> _Exercise aim_: Leave out each picture. Repeat everything else in the records exactly.

> _Data listing_:

+===+

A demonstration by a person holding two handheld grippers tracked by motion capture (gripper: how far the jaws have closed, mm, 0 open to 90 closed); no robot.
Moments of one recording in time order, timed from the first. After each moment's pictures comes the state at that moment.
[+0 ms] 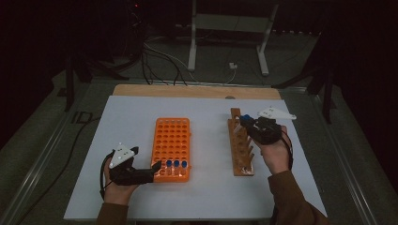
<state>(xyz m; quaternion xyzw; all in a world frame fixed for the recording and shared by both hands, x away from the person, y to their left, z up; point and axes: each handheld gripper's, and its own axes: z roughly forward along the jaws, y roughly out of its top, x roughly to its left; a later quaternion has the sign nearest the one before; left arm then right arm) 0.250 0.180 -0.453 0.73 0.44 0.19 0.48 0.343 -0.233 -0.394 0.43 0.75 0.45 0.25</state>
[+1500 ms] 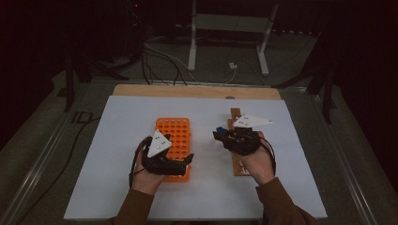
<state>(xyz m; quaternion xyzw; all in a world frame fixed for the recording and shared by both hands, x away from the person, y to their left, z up) 0.271 0.095 -0.416 0.77 0.35 0.20 0.49 0.315 -0.172 -0.388 0.35 0.79 0.48 0.15</state>
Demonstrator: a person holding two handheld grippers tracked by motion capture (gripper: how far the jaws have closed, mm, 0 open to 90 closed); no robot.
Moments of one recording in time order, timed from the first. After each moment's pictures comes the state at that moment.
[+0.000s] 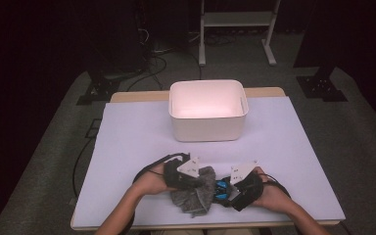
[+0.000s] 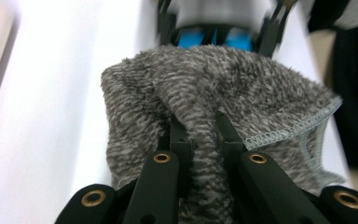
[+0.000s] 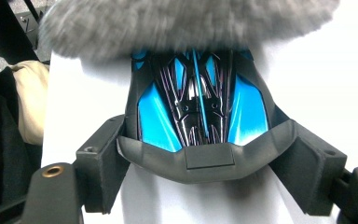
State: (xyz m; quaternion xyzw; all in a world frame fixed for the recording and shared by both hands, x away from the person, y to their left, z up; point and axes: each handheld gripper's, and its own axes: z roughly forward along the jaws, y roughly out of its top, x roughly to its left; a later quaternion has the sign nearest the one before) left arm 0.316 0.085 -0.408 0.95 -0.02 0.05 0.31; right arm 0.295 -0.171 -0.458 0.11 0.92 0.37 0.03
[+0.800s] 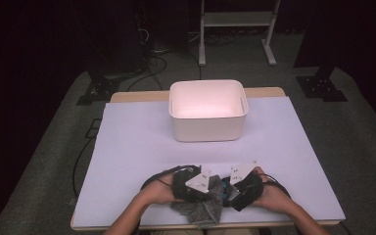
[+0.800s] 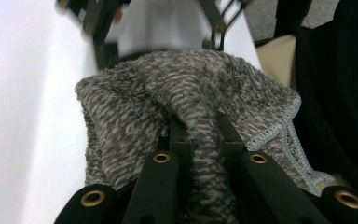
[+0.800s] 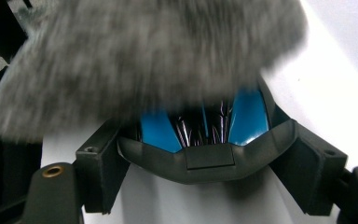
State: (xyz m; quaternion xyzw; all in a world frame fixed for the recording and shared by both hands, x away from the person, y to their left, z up) left arm 0.286 0.039 -0.409 0.94 -0.10 0.03 0.33; right arm 0.295 -0.170 -0.458 0.11 0.92 0.37 0.03
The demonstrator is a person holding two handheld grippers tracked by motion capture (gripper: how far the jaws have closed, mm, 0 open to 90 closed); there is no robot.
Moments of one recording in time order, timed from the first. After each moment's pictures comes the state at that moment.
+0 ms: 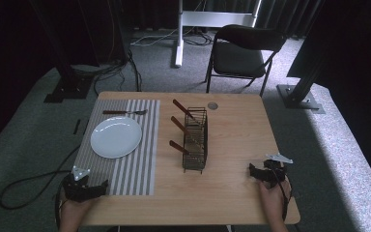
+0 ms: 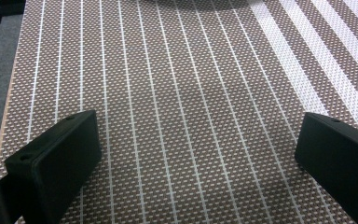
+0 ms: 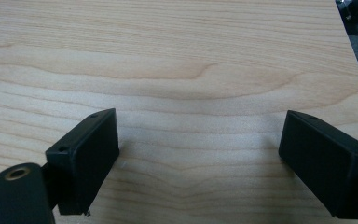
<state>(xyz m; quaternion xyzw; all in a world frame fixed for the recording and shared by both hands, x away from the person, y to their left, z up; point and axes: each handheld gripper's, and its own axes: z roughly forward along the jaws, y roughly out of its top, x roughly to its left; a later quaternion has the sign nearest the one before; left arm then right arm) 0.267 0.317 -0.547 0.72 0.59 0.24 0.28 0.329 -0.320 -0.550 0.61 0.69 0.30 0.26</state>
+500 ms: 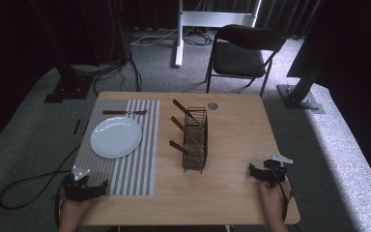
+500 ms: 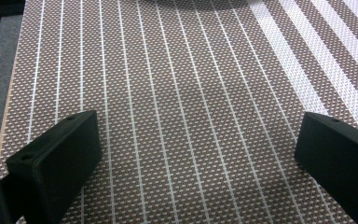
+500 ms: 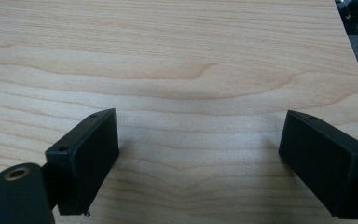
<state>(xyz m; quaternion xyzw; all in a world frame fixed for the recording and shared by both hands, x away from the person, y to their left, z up) 0.267 0.318 -0.546 0.72 0.58 0.24 0.28 0.329 -0.320 -0.550 0.61 0.69 0.30 0.26</state>
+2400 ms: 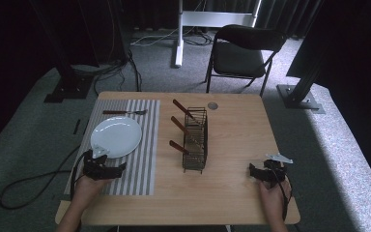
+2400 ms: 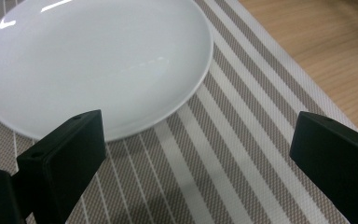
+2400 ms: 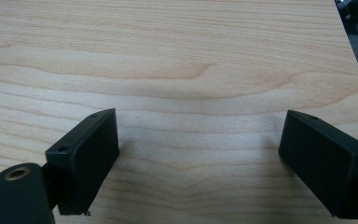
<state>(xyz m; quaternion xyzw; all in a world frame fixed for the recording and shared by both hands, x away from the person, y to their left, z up) 0.319 0.265 -0.494 0.77 0.50 0.21 0.33 0.329 -0.320 -0.550 0.61 0.69 0.30 0.26</state>
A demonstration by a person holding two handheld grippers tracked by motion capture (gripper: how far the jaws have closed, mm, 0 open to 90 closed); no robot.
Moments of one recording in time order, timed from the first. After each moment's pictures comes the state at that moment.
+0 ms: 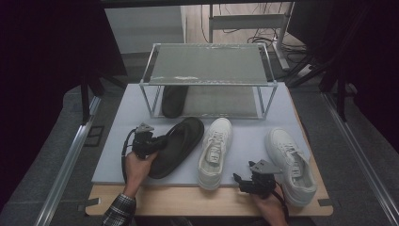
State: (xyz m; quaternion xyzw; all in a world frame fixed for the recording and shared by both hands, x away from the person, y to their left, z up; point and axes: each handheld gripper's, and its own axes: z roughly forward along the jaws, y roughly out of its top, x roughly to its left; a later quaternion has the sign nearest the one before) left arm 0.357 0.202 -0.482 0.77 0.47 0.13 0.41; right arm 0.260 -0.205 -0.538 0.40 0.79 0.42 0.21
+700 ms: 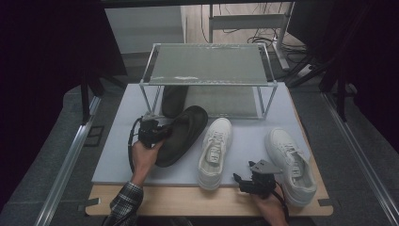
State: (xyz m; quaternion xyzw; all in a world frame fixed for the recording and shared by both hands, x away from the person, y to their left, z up) left arm 0.389 0.179 -0.464 0.76 0.48 0.15 0.42; right arm 0.260 -0.205 -0.538 0.40 0.79 0.42 0.21
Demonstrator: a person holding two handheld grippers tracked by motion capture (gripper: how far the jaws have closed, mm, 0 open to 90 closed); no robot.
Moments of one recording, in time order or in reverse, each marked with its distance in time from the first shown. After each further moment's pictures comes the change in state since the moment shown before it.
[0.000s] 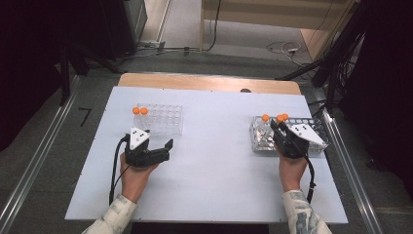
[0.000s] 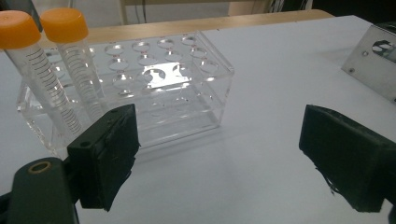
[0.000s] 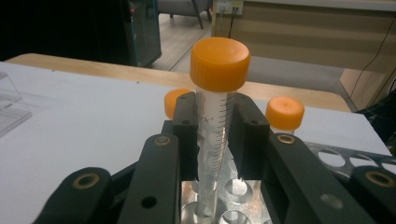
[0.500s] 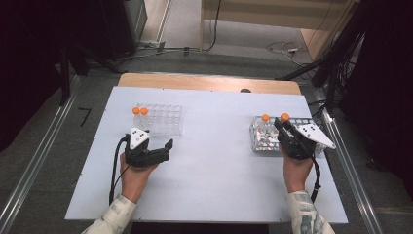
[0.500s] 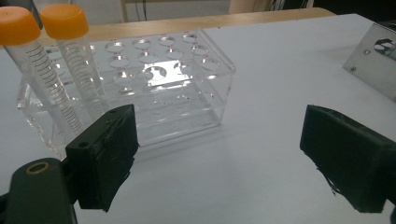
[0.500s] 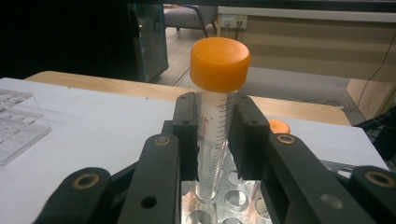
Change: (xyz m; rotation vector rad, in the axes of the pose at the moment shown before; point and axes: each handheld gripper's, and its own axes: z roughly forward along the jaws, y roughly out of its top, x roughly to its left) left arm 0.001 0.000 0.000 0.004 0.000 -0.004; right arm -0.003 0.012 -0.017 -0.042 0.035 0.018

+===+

> _Solution to this problem_:
A demonstration by a person holding two handheld grippers tracked by motion capture (gripper: how far the jaws have closed, mm, 0 open to 90 closed); no robot.
Moments of one recording in time order, timed from the first. After each moment's pictures comes the state at that moment.
[+0 ms] 
<state>(xyz m; quaternion xyzw; all in a world frame fixed for the recording and shared by both hands, x away from the person, y to their left, z up; point and axes: each handheld gripper's, and its own axes: z roughly forward along the jaws, y roughly out of its top, x roughly to its left; a later quaternion has the sign nearest the one before; left arm then right arm) 0.250 0.180 -0.453 0.73 0.44 0.19 0.48 0.343 -0.233 -0.394 0.43 0.75 0.45 0.25</state>
[+1500 ms] 
<state>(xyz m; quaternion xyzw; all in a world frame fixed for the recording and shared by both hands, x away from the person, y to their left, z up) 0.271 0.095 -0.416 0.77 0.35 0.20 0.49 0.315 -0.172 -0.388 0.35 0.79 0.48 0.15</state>
Demonstrator: a person holding two handheld grippers tracked by motion capture (gripper: how far the jaws have closed, mm, 0 open to 90 closed); no robot.
Moments of one recording in time order, timed from the first. After each moment's pictures comes the state at that moment.
[+0.000s] 
[+0.000s] 
[+0.000s] 
State: (xyz m; quaternion xyzw; all in a world frame fixed for the recording and shared by both hands, x away from the person, y to their left, z up; point and axes: each handheld gripper's, and its own axes: z roughly forward along the jaws, y roughly out of its top, x roughly to its left; a later quaternion has the sign nearest the one before) left arm 0.316 0.085 -0.408 0.95 -0.02 0.05 0.31; right arm 0.295 -0.171 -0.458 0.11 0.92 0.37 0.03
[+0.800s] 
[+0.800s] 
[+0.800s] 
State: (xyz m; quaternion xyzw; all in a world frame fixed for the recording and shared by both hands, x away from the person, y to their left, z up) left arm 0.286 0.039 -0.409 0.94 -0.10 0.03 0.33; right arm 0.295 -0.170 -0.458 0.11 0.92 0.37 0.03
The demonstrator is a person holding two handheld grippers tracked by motion capture (gripper: how far the jaws have closed, mm, 0 open to 90 closed); there is no robot.
Moments of one recording in time order, timed from the first. After each moment's pictures comes the state at that moment.
+0 ms: 
+0 ms: 
+0 ms: 
<state>(xyz m; quaternion xyzw; all in a world frame fixed for the recording and shared by both hands, x away from the person, y to their left, z up; point and axes: each handheld gripper's, and its own axes: z roughly forward along the jaws, y roughly out of its top, x roughly to its left; a later quaternion has the sign nearest the one before; left arm then right arm) 0.267 0.317 -0.547 0.72 0.59 0.24 0.28 0.329 -0.320 -0.550 0.61 0.69 0.30 0.26</state>
+500 ms: 
+500 ms: 
+500 ms: 
<state>(xyz m; quaternion xyzw; all in a world frame fixed for the recording and shared by both hands, x away from the person, y to their left, z up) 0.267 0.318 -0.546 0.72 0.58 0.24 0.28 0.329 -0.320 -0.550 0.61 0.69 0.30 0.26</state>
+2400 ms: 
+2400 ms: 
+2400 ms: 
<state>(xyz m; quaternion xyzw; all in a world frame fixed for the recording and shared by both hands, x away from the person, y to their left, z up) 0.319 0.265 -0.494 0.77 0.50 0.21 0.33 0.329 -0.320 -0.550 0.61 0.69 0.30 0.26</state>
A demonstration by a person holding two handheld grippers tracked by motion capture (gripper: how far the jaws have closed, mm, 0 open to 90 closed); no robot.
Moments of one recording in time order, timed from the first. After each moment's pictures comes the state at that moment.
+0 ms: 
State: (xyz m; quaternion xyzw; all in a world frame fixed for the recording and shared by both hands, x away from the person, y to their left, z up; point and axes: each handheld gripper's, and its own axes: z roughly forward along the jaws, y roughly out of its top, x roughly to its left; a later quaternion has the sign nearest the one before) left arm 0.357 0.202 -0.482 0.77 0.47 0.13 0.41; right arm 0.260 -0.205 -0.538 0.40 0.79 0.42 0.21
+700 ms: 
State: (xyz m; quaternion xyzw; all in a world frame fixed for the recording and shared by both hands, x away from the person, y to their left, z up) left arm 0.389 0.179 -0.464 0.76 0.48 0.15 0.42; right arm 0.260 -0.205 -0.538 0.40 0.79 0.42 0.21
Demonstrator: a person holding two handheld grippers tracked by motion capture (gripper: how far the jaws have closed, mm, 0 open to 90 closed); no robot.
Moments of one recording, in time order or in reverse, each marked with its distance in time from the first shown. After each further moment's pictures comes the change in state since the moment shown before it.
[0.000s] 
[0.000s] 
[0.000s] 
[0.500s] 
[0.500s] 
[0.500s] 
Change: (xyz m; rotation vector rad, in the axes of the pose at the moment shown before; point and axes: each handheld gripper's, and its own axes: z roughly forward along the jaws, y roughly out of its top, x roughly to its left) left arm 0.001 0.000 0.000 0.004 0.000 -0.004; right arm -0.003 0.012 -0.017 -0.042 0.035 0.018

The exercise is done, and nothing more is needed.